3階に続く階段の壁に貼られた写真の数々にも、歴史が詰まっています。
3階の常設展示「コレクションモール」では、向かって左側に日本の古典人形、右側に西洋のアンティークドールがディスプレイされています。
まずは日本の古典人形から。人形は本来、人の災いをうつす“身代わり”の意味がありました。「そうした信仰上のものだった頃や、親が子供のために作るおもちゃとして作っていた頃は草木や紙といった身近な素材が使われていましたが、量産されるようになると、素材も技法も多様化。さまざまな工夫が凝らされるようになっていきます」(長谷川さん)。

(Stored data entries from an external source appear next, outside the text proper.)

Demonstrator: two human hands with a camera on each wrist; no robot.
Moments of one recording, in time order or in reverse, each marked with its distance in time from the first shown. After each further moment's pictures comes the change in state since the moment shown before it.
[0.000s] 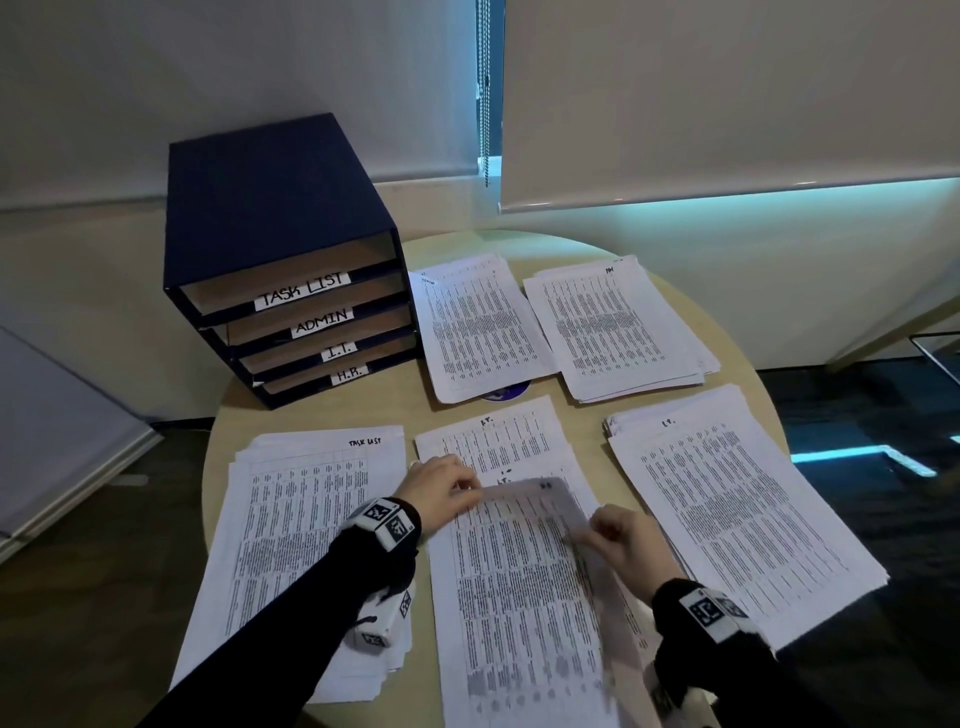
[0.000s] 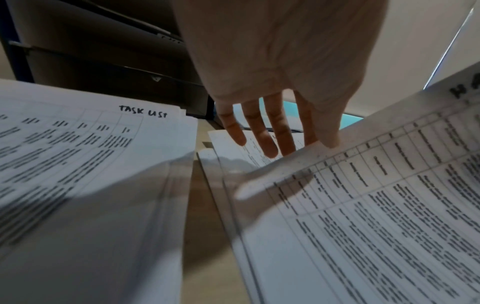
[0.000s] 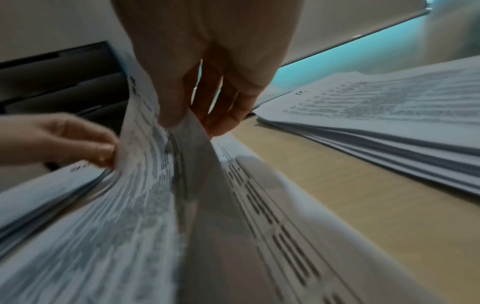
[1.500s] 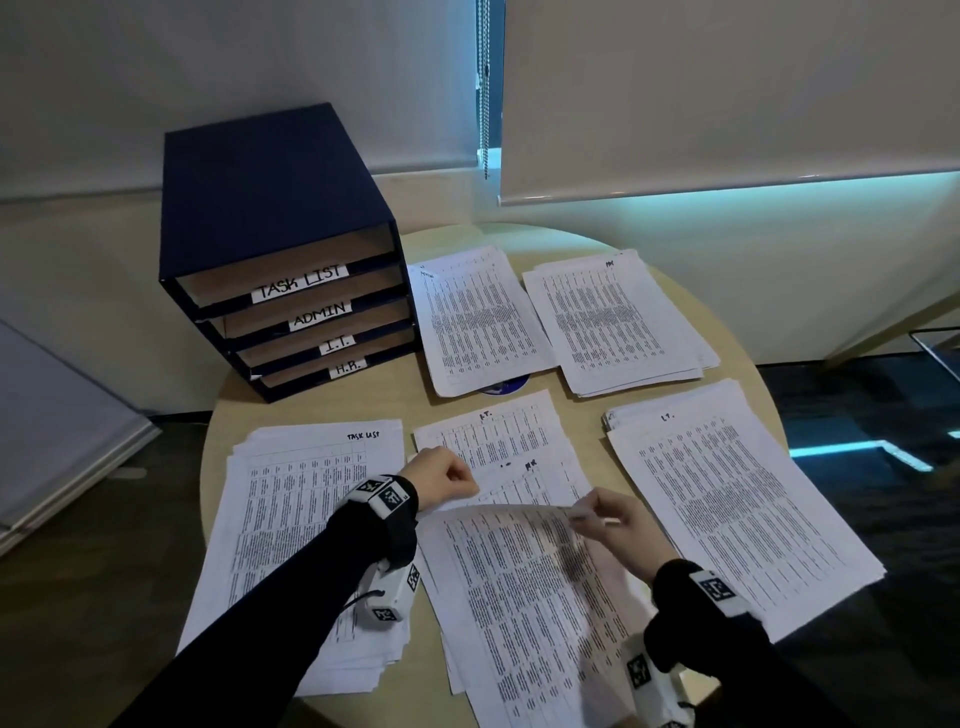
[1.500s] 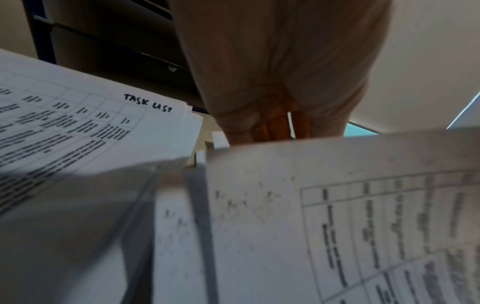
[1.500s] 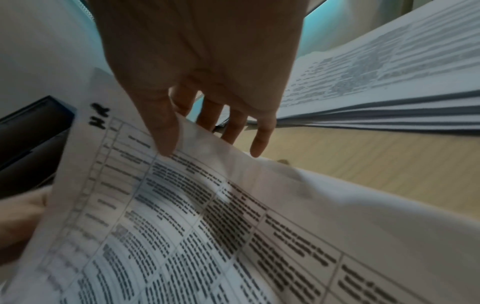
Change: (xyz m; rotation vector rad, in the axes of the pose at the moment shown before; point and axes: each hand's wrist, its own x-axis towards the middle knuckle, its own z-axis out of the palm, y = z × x) left_hand 0.021 -0.011 -0.003 -0.255 -0.101 -0.084; right_hand 0.009 0.005 -0.002 0.378 -0.151 0.140
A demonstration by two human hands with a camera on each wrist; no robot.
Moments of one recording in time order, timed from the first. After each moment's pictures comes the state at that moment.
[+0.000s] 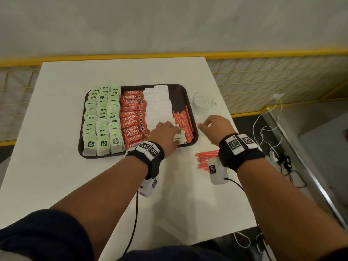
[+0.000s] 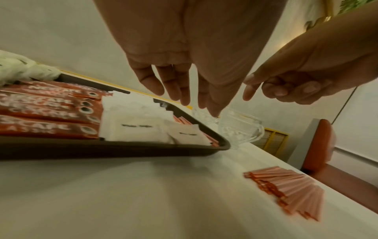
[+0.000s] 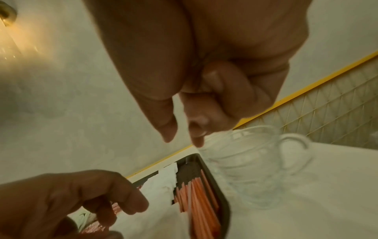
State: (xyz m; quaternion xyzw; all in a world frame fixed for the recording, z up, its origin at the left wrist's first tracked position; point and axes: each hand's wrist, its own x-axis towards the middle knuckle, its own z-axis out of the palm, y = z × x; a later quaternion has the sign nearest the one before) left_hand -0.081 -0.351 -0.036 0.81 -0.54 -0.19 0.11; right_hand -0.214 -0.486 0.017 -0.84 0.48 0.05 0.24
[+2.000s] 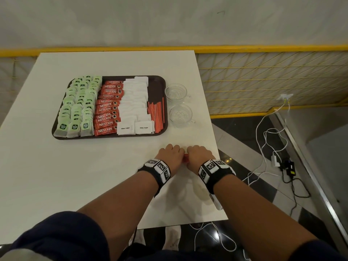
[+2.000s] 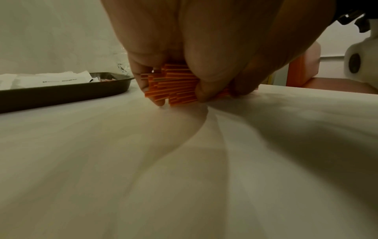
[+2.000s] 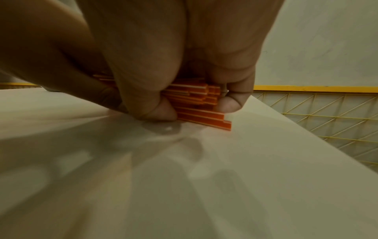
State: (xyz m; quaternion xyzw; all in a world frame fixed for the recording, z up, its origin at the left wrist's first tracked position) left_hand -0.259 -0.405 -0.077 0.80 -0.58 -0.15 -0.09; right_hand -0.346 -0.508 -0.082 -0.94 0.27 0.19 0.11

ここでは、江戸時代後期から昭和初期にかけて製作された人形の数々が楽しめます。写真の人形作品は、長谷川さんいわく「うちの看板娘」。人間国宝・平田郷陽の「粧(よそお)ひ」で、この人形を撮影するために遠方からやって来る方もいるのだとか(長谷川さん談)。
訪問時は、期間限定の「市松人形展 慈しまれてきた人形たち」が開催されていました(2022年3月27日(日)まで開催予定)。ここは常設展示室内なので、入館料だけで見ることができます。
西洋の古典人形コーナーは、アンティークドールがずらり。
19世紀、ヨーロッパのブルジョア階級の貴婦人たちの間に流行したビスクドール。“ビスク”とは、菓子の「ビスケット」と同様、フランス語の「ビスキュイ(二度焼き)」が語源。成形したパーツを低温で二度焼くという製法で作られています。
宗教や王侯貴族の儀式、祭り、人形劇など、人形の用いられ方はさまざま。近代になると、工芸的・美術的価値が認められるようになります。また、人気が出ると量産されるようになるものもありました。
キューピー人形。アメリカ生まれですが、実は最初に作られたのはドイツとのこと。
人形師の工房。左側が日本の市松人形、右側が西洋のビスクドールの作り方の解説です。動画により、人形の製作工程や細かな職人技を見ることができます。